## Instructions for the task
Your task is to return all of the entries below exactly, leaving out each picture.

## Data extracts
*-*-*

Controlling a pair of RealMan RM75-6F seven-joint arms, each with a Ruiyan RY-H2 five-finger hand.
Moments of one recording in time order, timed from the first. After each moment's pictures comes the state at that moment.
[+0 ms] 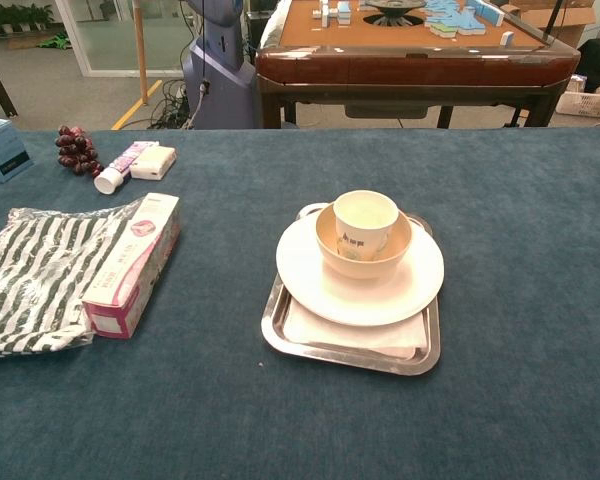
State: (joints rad) left arm -0.09 -1.13 -0.05 -1.61 1.49 1.51 0.15; right arm 0.08 -1.13 0.06 -1.62 -1.50 1.48 -0.12
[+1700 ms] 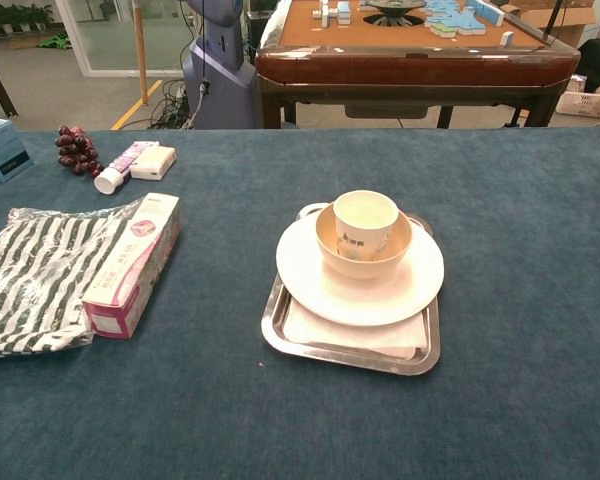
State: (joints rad) left arm -0.09 -1.15 -0.09 -1.56 1.37 1.46 0.12; right arm 0.44 -1.09 0.16 -1.49 -1.36 0.88 0.37
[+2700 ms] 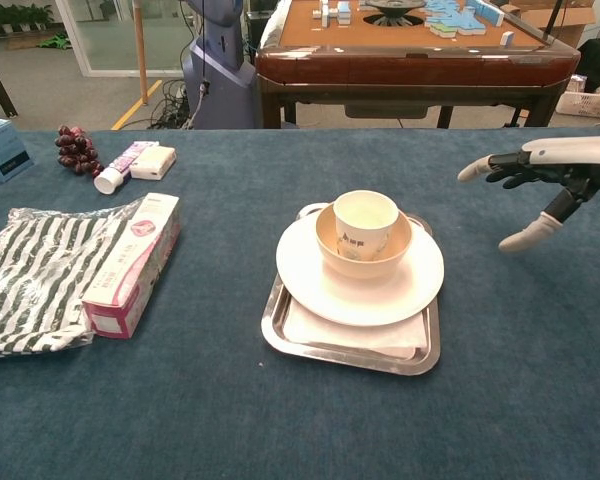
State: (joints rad) left arm -0.09 -1.13 -0.10 -1.56 1.36 1.46 0.09; right arm 0.70 -1.29 0.13 -1.34 -1.37 0.60 0.47
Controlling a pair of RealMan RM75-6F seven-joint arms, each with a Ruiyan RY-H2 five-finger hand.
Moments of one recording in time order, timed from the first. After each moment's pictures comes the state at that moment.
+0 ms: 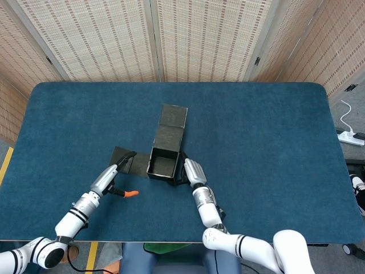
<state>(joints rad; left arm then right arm) -0.58 -1.40 -0.15 -1.54 1.34 0.90 -0.57 0.84 -2.15 0.43 -1.03 -0.85 0.91 -0.01</state>
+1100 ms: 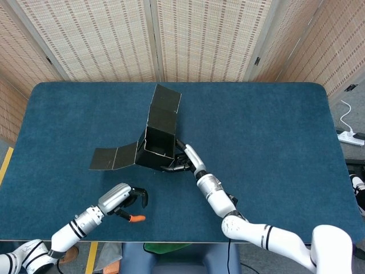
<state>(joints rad) -0.63 -1.38 0.03 -1.51 1.76 1.06 -0.72 0.75 -1.85 0.58 -1.43 -0.90 0.65 0.39</state>
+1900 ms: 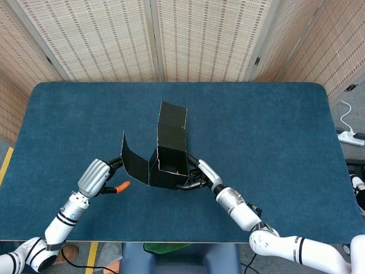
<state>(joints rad) -0.55 -1.43 -0.09 -1.40 1.65 1.34 -0.34 0.60 -1.64 0.43 -1.63 -1.07 0.61 0.55</state>
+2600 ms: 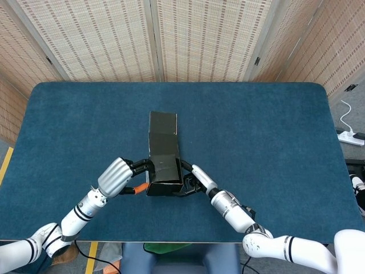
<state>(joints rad) -0.67 -1.54 -0.09 -1.26 1.80 1.37 -0.28 0.66 -1.70 0.34 -1.53 -1.14 0.67 0.49</state>
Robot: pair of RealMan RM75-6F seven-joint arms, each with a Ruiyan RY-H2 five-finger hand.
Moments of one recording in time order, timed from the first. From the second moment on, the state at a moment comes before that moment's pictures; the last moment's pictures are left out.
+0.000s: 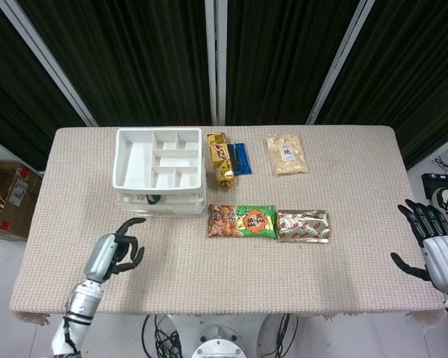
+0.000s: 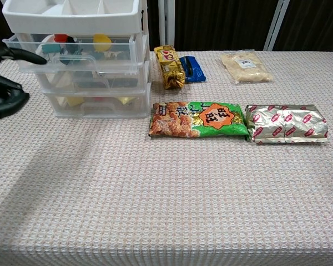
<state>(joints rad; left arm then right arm) -0.27 -1.43 -0.08 -1.78 1.49 1.33 -0.23 0.11 -0.98 0.04 -1.60 -1.61 1.50 0.22</state>
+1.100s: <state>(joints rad) -0.42 -1.20 -0.12 -1.92 1.36 1.13 0.04 0.09 -0.98 0.04 -1.58 -1.61 1.53 0.24</state>
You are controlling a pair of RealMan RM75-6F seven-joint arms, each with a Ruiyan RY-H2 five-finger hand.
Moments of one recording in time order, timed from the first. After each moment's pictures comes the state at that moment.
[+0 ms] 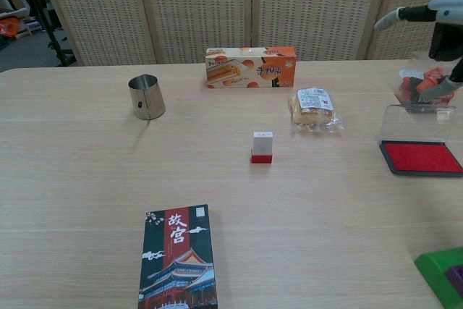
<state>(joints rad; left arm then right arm) 0.00 -0.97 -0.02 -1.77 1.45 1.49 -0.03 0.59 -1.17 0.27 -1.65 -1.21 0.90 -0.28</state>
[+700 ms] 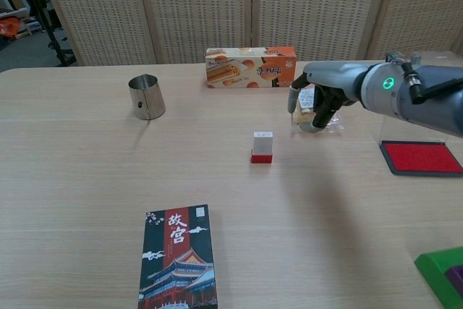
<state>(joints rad) -0.03 -0.96 -0.03 -1.76 1.39 1.42 -0.04 0.92 -1.60 0.29 -1.52 -0.54 0.95 -0.67</state>
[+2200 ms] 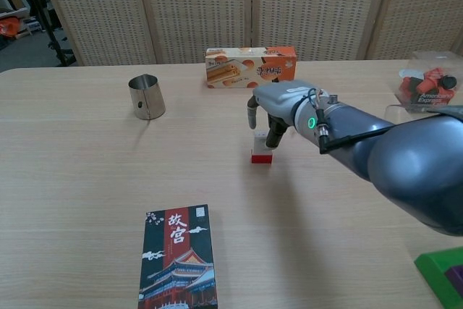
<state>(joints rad) -0.05 -0.94 -0.05 -1.75 1.34 1.38 -0.08 1.04 -1.90 0.26 -1.20 -0.61 1.01 -0.74</state>
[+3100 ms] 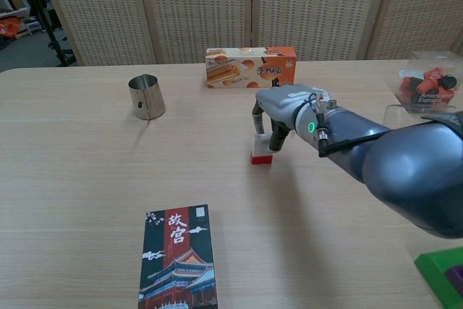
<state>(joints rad) -0.05 -0.94 -0.04 -1.75 1.34 1.37 -0.09 1.03 -1.93 0.28 -1.14 -0.62 0.98 -0.76</state>
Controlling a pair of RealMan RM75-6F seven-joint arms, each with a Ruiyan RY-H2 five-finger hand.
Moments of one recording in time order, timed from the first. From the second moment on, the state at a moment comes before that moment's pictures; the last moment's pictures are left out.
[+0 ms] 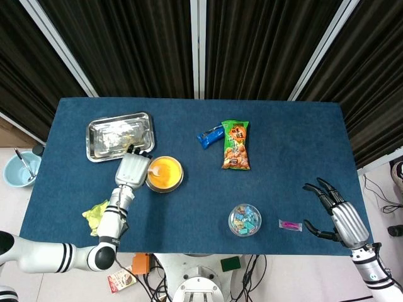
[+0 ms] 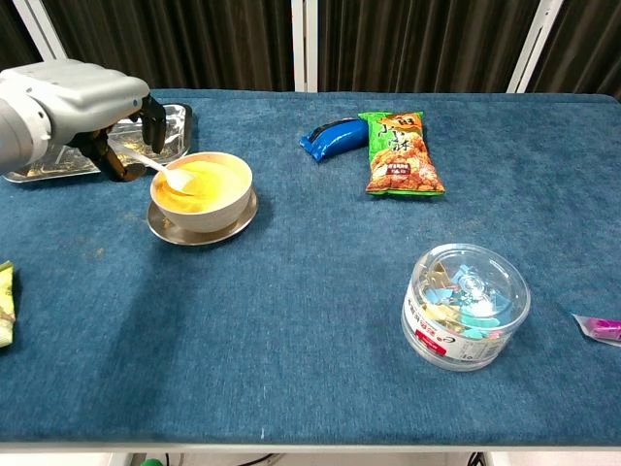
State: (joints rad) left arm -0.84 -1.54 -0.14 -1.76 0.67 1.30 0.98; right arm 0.18 -1.17 -0.06 -1.52 -1.80 1.57 0.46
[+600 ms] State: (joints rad) left arm -0.83 -1.55 -0.14 -1.74 0.68 1.31 0.98; right arm 0.19 -1.17 -0.06 -1.52 -1.79 1.56 0.47
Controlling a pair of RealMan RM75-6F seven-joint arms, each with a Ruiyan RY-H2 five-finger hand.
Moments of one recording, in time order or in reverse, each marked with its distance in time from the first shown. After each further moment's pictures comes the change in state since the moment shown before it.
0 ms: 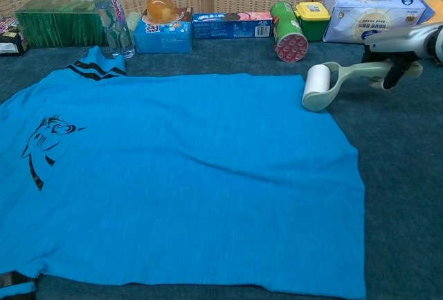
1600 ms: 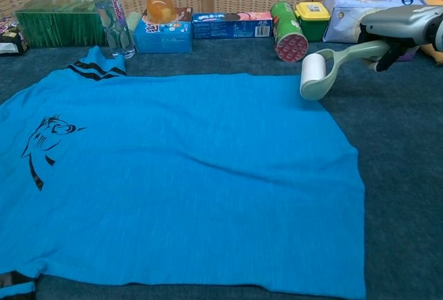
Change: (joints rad) left arm -0.002 -0.010 0.000 -0.014 0.002 -0.001 -0.005; right arm -0.031 -0.028 0.004 0.032 -0.123 0.188 0.059
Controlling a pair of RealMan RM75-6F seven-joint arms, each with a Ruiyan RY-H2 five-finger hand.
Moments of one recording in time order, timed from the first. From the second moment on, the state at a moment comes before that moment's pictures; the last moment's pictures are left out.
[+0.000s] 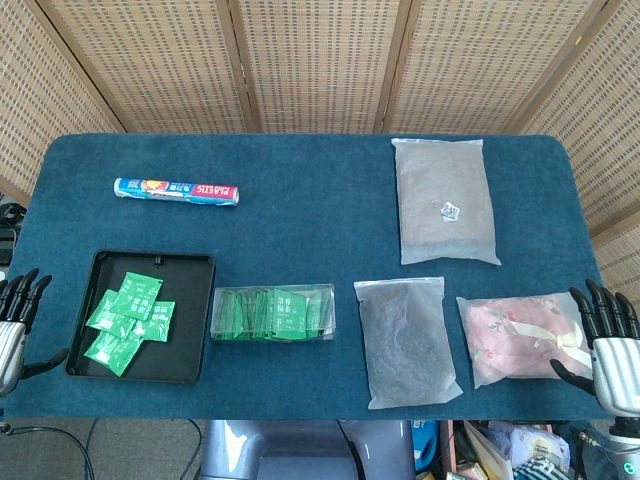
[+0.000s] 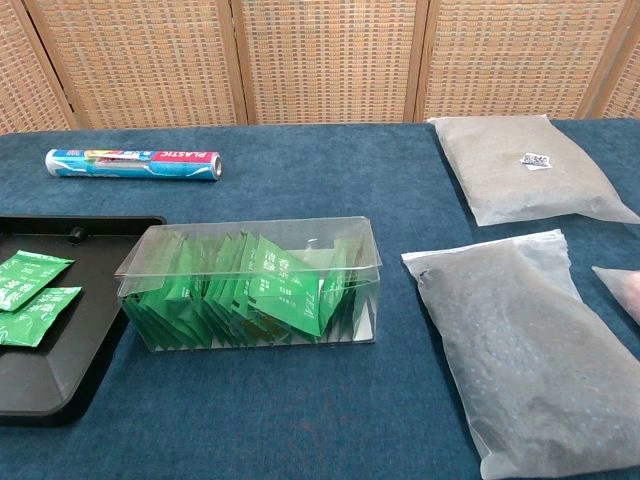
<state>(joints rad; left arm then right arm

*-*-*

## Solution to this exercise
Controlling a pair of RealMan RM75-6F seven-joint arms, each with a Ruiyan RY-H2 five-finger hand.
Moments of one recording in time order, timed from the first. After each moment's pictures comes the state at that moment.
[+0 ms] 
State: (joints rad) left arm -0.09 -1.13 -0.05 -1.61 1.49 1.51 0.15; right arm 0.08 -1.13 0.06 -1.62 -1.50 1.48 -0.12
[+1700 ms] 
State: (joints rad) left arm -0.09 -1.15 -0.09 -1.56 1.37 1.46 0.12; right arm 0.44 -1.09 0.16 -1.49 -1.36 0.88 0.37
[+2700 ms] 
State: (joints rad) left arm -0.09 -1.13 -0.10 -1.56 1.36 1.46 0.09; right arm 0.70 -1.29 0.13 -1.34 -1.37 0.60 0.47
Controlling a pair of RealMan RM75-6F seven-joint arms, each with a Ruiyan RY-H2 five-finger hand.
Moments of one recording in time order, timed from the first. After each moment's pictures comes the state at that moment.
+0 ms: 
<state>(joints rad; left arm then right arm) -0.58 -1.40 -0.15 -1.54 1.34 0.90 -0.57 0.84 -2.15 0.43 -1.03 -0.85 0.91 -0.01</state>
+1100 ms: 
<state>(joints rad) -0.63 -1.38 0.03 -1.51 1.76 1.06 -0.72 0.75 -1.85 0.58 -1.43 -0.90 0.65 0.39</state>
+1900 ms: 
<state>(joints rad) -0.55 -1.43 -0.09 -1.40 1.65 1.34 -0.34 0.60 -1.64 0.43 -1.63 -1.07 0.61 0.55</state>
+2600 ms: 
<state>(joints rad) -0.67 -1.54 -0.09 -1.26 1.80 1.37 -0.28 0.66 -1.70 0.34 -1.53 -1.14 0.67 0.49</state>
Robot: pair of RealMan RM75-6F seven-joint arms, each with a Ruiyan RY-H2 five-finger hand.
Moments of one recording in time order, timed from the first. From the second moment on, the state at a moment comes before that moment's pictures; the last moment's pictures are left out.
+0.000s: 
+0.000s: 
<state>(joints rad; left arm then right arm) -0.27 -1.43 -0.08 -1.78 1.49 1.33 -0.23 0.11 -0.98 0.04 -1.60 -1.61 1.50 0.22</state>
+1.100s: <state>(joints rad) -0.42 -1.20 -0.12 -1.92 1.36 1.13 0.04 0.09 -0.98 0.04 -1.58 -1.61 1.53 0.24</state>
You are controlling a pair of RealMan RM75-6F seven-joint arms, each with a Ruiyan RY-H2 five-finger hand.
Moments of one recording in time order, timed from the first. After each moment's pictures comes the state at that moment.
[+0 ms] 
<state>(joints rad; left arm then right arm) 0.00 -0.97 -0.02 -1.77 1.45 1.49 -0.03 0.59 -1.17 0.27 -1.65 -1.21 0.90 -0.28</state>
[+700 ms] 
<state>(joints rad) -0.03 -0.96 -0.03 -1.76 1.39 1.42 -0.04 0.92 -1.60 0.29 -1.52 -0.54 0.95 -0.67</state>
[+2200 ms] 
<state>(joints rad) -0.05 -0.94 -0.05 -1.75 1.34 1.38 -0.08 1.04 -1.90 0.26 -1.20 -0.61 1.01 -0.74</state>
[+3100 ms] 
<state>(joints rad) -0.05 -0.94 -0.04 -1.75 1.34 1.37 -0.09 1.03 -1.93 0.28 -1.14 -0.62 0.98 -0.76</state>
Controlling a pair of RealMan RM75-6F seven-joint arms, each with a Ruiyan RY-H2 five-finger hand.
Moments of one recording in time order, timed from the first. From the second moment on, the state at a moment comes before that moment's pictures; the last moment's pictures are left out.
[+0 ms] 
[+0 ms] 
State: (joints rad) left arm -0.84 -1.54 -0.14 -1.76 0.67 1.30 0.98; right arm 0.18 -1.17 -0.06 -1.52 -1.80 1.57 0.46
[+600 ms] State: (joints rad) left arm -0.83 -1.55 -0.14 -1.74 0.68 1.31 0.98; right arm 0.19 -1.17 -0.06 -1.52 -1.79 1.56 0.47
Controlling a pair of RealMan RM75-6F seven-joint arms, each with a Ruiyan RY-H2 five-finger hand.
Moments of one recording, in time order or in reverse, each marked with its distance in time from the first shown. After each further moment's pictures comes the change in state since the moment shown before it.
0 ms: 
1600 ms: 
Change: (joints rad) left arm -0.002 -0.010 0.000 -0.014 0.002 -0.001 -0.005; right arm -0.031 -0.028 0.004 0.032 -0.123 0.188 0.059
Controlling a pair of RealMan RM75-6F seven-joint arms, each with a Ruiyan RY-H2 five-finger hand.
Moments of one recording in time order, timed from the first. From the second moment on, the state at a moment comes before that moment's pictures; the last moment's pictures are left out.
[+0.000s] 
[+0.000s] 
<state>(joints rad; left arm then right arm

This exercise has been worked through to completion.